I lavish unfailing love to a thousand generations. I forgive iniquity, rebellion and sin. These words must have been music to the ears of Moses. He had asked that his own name would be blotted out rather than that the people would be blotted out for their sin in worshipping the golden calf. And now he is hearing God. He is on that mountain that’s been on fire on occasion with the coming of God. The first words that God speaks to him are perhaps unexpected. But, you see, the Holy Spirit is showing Moses more and more of the hidden treasure, the hidden deeps of the nature of God. And God speaks to him immediately: a God of compassion and mercy … slow to anger and filled with unfailing love and faithfulness.
There are running throughout the Bible – and indeed we will find if we seek for God there is running throughout His revelation to us – these two strands: the holiness of God that is completely other, and the unfailing love and compassion. The two are married. The love is so precious because He is so holy, and the holiness would be unbearable except for the love and compassion that brings forgiveness for iniquity. How we need that God! And to us also that revelation will increase if we seek for more of Him and are not content until both these strands are deeply embedded in our spirits.
Sinai happened fifty days after Passover, and the day of Pentecost is on the anniversary of the coming of God on Sinai. And we see in the coming of the Holy Spirit, poured out from on high, that fire is the immediate sign: the tongue of fire upon every head and a tongue of fire given to Peter very obviously as he rises and he preaches. The message to his hearers is not a soft one. It is an accusation of their guilt: he calls them the murderers of the Son of God; but it is also a message of forgiveness. It is so like the revelation that came on Sinai: the holiness, the fire, the all-consuming power, but the compassion and the forgiveness.
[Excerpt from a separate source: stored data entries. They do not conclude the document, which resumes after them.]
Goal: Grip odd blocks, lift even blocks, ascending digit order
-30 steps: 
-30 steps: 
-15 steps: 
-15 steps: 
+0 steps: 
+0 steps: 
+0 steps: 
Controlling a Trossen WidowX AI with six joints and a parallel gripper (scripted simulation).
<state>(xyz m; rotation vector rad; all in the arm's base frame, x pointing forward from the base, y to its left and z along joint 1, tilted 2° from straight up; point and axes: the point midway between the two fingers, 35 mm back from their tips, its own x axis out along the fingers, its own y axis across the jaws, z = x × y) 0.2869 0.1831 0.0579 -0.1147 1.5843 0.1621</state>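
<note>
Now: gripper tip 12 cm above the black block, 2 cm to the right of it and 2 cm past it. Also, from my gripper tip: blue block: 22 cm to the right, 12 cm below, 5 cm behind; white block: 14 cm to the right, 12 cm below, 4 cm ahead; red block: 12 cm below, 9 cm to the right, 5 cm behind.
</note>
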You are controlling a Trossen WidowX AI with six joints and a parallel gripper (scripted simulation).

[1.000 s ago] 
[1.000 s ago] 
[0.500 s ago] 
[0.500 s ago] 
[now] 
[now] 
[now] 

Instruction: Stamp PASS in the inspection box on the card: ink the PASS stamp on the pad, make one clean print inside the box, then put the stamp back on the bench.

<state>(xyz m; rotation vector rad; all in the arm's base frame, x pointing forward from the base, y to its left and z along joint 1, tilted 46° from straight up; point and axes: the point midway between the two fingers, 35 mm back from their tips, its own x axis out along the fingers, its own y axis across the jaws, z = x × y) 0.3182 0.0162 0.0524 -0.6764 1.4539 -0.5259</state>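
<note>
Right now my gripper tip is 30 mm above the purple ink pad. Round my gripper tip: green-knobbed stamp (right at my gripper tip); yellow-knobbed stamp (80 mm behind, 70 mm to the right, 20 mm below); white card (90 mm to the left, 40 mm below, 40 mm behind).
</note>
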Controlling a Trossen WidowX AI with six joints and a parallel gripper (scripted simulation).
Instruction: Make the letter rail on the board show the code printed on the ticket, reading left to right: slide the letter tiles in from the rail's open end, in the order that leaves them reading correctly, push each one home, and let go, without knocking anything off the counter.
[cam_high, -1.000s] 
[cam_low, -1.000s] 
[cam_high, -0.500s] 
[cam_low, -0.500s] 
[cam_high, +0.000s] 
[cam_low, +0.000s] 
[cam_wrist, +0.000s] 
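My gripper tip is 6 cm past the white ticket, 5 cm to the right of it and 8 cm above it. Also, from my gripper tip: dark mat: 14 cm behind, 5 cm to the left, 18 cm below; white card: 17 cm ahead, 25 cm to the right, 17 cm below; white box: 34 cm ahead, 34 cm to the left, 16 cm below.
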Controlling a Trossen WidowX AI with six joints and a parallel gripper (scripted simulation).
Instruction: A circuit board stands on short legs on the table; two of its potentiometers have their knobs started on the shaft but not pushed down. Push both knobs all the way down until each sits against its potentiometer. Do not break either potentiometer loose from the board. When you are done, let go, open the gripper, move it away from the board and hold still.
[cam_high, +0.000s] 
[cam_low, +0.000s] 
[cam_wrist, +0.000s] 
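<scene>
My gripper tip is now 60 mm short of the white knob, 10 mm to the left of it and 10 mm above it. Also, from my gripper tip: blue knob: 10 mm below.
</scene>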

We see that strand tremendously revealed in the life of Peter. And it’s a hallmark of Pentecost. It opened the door to salvation, forgiveness and a knowledge of the God of all grace and all compassion. In Peter, who so courageously and wonderfully opened the kingdom of God with his sermon, there flows a tremendous vein of gentleness and compassion, something that I don’t think we would have associated with Peter before Pentecost. Something has happened in him. The Holy Spirit is revealing and imprinting in his spirit something of the very nature of God. And Peter is one who, especially in the beginning of the book of Acts, is very deeply used in healing. It he who with John is there to see the healing of the man at the gate of the temple. ‘Silver and gold have I none; but such as I have I give you. In the name of Jesus Christ, rise up and walk.’ In Peter’s epistles we find this strain of the gentleness and the compassion. He tells them to love each other deeply. It’s he who speaks of the preciousness of Christ: the chief cornerstone, rejected, but to us who know him He is precious. And we echo that: He is precious.
Come and find more of that preciousness. We can skim over these truths. We find something of them initially at our salvation, but there are hidden deeps, hidden treasures. I know that some of you are not finding life easy just now. I know that some are in need of physical healing, some in need of healing in your mind, in your spirit. The God of all compassion is with us; He’s here in this moment. Why not open your heart, open your mind, open your spirit? Say: ‘Lord, give me some of that hidden treasure. Maybe that’s why You’ve let me come this way of trial and difficulty, that I might be forced to seek in the deep mine for the deep treasure and find the nature of God revealed through Jesus Christ by the power of the outpoured Spirit.’